# Title for my website & haunt??



## turtle2778 (Jul 9, 2006)

Hi there. I am trying to come up with a name for my website and haunt. I want to incorporate the turtle thing with a halloween twist. Turtle is my nickname and how lots of people know me. Any ideas would be greatly appreciated...thanks


----------



## Front Yard Fright (Dec 23, 2005)

http://hauntyourhouse.hauntyourhomeproductions.com/guide.html
here's a list of a bunch of different words that you could use to come up with a name.


----------



## SpookyDude (Jun 27, 2006)

Twisted Turtle's Haunted Pond

Twisted Turtle's Haunted Swamp

Swamp of the Turtle Terror

etc...


----------



## DeathTouch (Sep 6, 2005)

Naked Turtle's Halloween Funhouse.
Haunted Turtle Shell of 2778.
EvilTurtle Shell.
The Spooky Tutle Shell


----------



## Hellrazor (Jun 18, 2006)

Turtle Terror


----------



## BobC (Aug 23, 2005)

*Web Name*

Turtle Kill.com
Hollo Turtle.com
Turtle Ween.com
Evil Turtle.com
Turtle Soup.com
Grim Turtle.com
Tur- De- Hal- ween.com
Scary Turtle.com
Dead Turtle.com
Night Of The Living Dead Turtle.com
Turtle Ghost.com

Hope that helps..lol :jol:


----------



## Great White (Jan 18, 2006)

How Bout,

Turtle Mansion


----------



## SweeneyFamilyHorror (Aug 14, 2006)

The swamp theme mentioned earlier is a good direction. You could build off that with things like Terror on Turtle Trail etc. Little hard to know what direction is best without knowing the overall theme of your haunt. If it's a haunted house, Great White's suggestion works well. You could build off that, too with names such as The Haunting of Turtle Mansion etc.


----------



## Lilly (Jun 13, 2006)

turtle twitch, turtle crossing, 
or a switch on sweeneys suggestion: turtles trail of terror, 
haunting turtle, turtle swill,
turtles tales of horror


----------



## Gloomy_Gus (Jul 11, 2006)

Turtle, the Terrible Terrapin's Twisted Trail ~ It'll scare you out of your shell.


----------



## Beepem (Jul 17, 2006)

terror turtle or turtle terror?


----------



## Lilly (Jun 13, 2006)

haha gloomy ... how bout It'll scare the shell out of you!!


----------



## Spooklights (Jul 4, 2006)

The Haunted Bayou; you could have a picture of one of those awesome snapping turtles, fitted out with fangs and claws. How about a skull in each of the shell plates on it's back (sorry, I don't know what they're called)?


----------



## turtle2778 (Jul 9, 2006)

Lilly said:


> haha gloomy ... how bout It'll scare the shell out of you!!

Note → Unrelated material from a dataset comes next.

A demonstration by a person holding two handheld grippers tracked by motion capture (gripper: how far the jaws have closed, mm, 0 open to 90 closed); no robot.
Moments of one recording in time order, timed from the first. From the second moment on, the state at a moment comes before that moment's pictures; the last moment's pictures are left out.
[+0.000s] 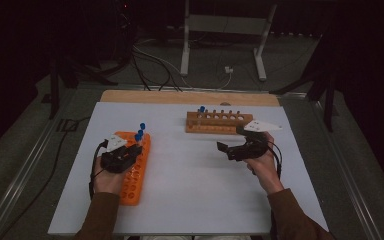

Lilly thanks so much for that last bit. I needed that. Its gunna be Welcome to Turtle's Terror....it'll scare the shell out of you. That was just what i needed for it. THANKS SO MUCH.


----------



## Lilly (Jun 13, 2006)

I`ll have to thank Gloomy Gus then .. I just twisted his words around. so thanks for your inspiration GG


----------



## turtle2778 (Jul 9, 2006)

Rightly so and thank you GLOOMY GUS


----------